No matter what movement you’re doing, as long as you are thinking that you are trying to move the barbell as fast as you can, we seem to still be able to get good neural adaptations to those early phase contractile windows.
Power adaptations from RT programs
- Novice
- Trained
Novices
- Increases in power can be seen via basic RT programs. May question whether power based training should be the focus of a RT program for novices.
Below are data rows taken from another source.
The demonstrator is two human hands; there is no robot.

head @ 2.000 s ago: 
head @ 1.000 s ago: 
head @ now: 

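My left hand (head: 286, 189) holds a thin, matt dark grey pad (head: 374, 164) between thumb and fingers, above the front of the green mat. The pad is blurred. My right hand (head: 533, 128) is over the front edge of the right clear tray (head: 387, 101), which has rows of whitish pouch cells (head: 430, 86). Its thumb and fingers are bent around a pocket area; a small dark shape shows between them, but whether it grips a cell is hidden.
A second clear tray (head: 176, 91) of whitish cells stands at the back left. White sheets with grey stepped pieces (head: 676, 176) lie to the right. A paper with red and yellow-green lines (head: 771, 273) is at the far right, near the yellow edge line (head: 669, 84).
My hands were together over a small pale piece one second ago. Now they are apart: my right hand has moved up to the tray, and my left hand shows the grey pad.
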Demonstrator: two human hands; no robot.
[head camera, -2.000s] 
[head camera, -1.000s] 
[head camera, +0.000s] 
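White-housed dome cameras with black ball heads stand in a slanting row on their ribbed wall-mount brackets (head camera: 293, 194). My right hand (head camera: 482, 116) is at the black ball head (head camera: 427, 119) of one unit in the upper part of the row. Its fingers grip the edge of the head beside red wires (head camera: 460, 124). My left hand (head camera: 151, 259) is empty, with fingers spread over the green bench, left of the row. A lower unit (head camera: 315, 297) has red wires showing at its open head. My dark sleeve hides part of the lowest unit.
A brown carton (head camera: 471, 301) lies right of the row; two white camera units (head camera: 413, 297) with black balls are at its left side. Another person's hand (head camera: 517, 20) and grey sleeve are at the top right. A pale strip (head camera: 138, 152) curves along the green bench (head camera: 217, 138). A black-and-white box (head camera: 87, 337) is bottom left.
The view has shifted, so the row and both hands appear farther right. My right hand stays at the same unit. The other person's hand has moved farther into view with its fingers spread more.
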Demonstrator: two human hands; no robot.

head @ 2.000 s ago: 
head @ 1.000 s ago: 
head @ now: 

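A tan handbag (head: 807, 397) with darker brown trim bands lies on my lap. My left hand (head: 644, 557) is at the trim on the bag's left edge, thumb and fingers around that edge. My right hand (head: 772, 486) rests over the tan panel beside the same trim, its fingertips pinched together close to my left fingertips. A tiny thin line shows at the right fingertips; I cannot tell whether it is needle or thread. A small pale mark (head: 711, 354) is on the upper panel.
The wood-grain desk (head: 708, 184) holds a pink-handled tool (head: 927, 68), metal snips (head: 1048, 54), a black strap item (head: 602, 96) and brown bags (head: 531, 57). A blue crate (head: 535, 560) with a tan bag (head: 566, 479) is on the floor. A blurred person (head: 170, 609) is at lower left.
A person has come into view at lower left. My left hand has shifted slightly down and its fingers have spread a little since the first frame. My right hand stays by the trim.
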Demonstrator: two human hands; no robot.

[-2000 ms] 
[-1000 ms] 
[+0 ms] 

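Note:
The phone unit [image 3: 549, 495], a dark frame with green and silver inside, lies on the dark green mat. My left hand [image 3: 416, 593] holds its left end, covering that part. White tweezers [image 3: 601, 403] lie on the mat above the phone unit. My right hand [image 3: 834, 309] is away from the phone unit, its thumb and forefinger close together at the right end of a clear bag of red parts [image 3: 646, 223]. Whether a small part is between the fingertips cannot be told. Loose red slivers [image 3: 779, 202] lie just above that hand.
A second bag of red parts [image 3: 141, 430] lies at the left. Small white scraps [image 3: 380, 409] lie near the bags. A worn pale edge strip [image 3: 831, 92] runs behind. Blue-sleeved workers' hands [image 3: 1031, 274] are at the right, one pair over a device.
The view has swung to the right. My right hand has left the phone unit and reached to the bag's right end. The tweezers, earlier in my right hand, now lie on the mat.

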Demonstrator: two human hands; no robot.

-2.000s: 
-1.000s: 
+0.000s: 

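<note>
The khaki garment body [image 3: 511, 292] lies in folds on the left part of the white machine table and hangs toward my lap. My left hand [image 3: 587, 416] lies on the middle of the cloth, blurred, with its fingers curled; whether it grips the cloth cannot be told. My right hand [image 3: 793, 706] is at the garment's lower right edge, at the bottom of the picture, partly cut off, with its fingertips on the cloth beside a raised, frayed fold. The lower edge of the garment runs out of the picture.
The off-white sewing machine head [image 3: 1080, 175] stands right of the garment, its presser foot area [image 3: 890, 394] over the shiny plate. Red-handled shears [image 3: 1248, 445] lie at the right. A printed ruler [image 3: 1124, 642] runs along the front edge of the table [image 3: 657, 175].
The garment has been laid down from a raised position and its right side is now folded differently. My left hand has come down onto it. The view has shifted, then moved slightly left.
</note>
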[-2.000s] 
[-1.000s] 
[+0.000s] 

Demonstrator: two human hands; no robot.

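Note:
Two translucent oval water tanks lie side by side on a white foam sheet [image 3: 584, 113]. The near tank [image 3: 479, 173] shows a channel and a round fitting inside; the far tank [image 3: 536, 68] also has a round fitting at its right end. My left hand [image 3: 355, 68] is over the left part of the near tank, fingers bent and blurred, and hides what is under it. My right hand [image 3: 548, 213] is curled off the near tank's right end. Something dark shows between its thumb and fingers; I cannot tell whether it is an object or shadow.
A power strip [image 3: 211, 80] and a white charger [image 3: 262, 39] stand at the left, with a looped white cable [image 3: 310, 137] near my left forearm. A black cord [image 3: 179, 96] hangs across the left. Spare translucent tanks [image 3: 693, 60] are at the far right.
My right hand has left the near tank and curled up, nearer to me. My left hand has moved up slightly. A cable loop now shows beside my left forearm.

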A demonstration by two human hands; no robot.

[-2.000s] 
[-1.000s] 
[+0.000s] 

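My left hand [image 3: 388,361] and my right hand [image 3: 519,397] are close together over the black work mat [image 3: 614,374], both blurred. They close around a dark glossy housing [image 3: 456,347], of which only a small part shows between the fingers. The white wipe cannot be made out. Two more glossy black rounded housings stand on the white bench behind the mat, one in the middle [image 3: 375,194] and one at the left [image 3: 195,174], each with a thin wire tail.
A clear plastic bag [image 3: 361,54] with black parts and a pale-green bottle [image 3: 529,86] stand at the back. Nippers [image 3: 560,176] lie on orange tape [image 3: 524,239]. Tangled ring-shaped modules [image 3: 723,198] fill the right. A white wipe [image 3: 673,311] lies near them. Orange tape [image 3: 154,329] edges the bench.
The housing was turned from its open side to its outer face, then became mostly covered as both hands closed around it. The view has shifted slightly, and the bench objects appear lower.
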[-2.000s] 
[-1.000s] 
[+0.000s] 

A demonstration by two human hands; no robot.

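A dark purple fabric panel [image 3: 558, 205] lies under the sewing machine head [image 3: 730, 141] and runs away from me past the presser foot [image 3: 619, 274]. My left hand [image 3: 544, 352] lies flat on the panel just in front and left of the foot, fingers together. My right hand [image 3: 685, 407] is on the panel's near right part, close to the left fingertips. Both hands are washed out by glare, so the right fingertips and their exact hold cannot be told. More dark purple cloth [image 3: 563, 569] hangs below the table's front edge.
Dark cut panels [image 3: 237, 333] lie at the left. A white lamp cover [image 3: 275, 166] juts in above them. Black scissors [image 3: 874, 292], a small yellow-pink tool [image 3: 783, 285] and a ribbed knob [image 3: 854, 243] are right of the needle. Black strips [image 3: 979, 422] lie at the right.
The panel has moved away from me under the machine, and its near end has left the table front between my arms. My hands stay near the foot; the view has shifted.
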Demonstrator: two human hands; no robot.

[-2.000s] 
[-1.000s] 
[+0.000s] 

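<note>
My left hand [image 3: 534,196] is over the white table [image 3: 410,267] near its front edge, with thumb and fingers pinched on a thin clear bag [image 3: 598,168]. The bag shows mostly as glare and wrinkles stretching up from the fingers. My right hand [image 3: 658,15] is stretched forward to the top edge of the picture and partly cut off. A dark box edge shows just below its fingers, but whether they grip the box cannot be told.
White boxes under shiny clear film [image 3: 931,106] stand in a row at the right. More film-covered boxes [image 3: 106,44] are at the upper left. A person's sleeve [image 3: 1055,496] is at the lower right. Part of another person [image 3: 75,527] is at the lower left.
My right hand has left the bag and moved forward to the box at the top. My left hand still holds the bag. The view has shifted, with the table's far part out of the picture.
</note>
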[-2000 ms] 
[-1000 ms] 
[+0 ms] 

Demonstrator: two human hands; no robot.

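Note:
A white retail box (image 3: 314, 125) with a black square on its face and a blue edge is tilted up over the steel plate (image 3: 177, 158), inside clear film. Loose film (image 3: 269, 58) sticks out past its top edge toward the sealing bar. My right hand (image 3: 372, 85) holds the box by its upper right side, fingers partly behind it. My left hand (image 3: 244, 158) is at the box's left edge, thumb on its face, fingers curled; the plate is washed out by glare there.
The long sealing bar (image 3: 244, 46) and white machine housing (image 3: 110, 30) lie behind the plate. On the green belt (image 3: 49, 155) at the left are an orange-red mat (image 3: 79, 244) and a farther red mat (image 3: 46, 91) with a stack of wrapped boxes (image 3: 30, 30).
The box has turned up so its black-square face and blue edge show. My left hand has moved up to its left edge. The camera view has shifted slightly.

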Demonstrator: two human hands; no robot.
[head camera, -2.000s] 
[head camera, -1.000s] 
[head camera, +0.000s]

- Changes in neural adaptation seem strong enough to overcome possible detriments from Type 2x conversion to 2a.
- Early phase RFD may remain unchanged if lifting “intent” is not maximal. e.g. (lift as fast as you can regardless of the actual velocity of movement)
Trained Populations
- RT programs alone probably not specific enough to cause wanted power adaptations to trained populations.
- Addition of ballistic style and power based exercises to RT programs does seem to cause wanted power adaptations.
- Overall, not a lot of evidence for chronically / elite trained population.